- TASK DIRECTIONS -
Reproduce, exactly and in full, only the lines below from the one containing "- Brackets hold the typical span" through the one containing "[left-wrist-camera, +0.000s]".

(Beginning of PROVIDED DATA)

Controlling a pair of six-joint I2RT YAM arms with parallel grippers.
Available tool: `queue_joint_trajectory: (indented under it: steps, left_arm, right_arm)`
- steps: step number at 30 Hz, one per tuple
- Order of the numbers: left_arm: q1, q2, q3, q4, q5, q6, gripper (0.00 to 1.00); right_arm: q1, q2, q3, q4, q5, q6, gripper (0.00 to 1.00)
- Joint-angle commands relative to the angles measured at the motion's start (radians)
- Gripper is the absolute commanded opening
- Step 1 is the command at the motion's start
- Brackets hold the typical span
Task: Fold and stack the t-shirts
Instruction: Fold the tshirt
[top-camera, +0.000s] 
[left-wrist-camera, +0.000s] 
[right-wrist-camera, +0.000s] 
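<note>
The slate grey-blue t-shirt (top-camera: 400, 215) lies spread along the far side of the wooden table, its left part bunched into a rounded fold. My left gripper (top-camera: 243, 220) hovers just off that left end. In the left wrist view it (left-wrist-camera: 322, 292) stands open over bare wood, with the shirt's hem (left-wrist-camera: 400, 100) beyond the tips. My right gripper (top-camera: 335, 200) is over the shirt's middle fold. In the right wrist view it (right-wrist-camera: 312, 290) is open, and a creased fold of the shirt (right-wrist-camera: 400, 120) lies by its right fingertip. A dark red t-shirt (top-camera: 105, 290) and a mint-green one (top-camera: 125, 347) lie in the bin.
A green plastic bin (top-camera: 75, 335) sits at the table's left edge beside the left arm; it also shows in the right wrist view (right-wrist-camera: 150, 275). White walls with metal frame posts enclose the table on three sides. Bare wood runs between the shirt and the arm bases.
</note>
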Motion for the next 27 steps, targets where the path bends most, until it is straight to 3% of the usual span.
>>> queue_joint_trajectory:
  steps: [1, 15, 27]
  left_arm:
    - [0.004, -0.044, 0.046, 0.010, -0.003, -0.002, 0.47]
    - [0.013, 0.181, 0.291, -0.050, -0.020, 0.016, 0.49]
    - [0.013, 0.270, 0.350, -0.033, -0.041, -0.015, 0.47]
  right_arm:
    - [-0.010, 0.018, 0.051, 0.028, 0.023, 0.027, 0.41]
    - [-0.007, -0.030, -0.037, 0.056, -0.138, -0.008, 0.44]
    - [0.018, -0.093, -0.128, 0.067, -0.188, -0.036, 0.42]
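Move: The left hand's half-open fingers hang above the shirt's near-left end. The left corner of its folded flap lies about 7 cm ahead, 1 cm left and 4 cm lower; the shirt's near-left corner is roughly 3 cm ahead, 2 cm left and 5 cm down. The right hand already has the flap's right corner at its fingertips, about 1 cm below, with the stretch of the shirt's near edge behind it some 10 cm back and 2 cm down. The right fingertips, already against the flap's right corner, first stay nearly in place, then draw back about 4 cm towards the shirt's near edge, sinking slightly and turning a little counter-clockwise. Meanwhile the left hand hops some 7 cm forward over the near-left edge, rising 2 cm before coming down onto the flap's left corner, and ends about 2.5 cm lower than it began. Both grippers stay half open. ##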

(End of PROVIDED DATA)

- RESULT -
- Brackets hold the typical span
Task: Fold and stack the t-shirts
Instruction: Fold the tshirt
[top-camera, +0.000s] 
[left-wrist-camera, +0.000s] 

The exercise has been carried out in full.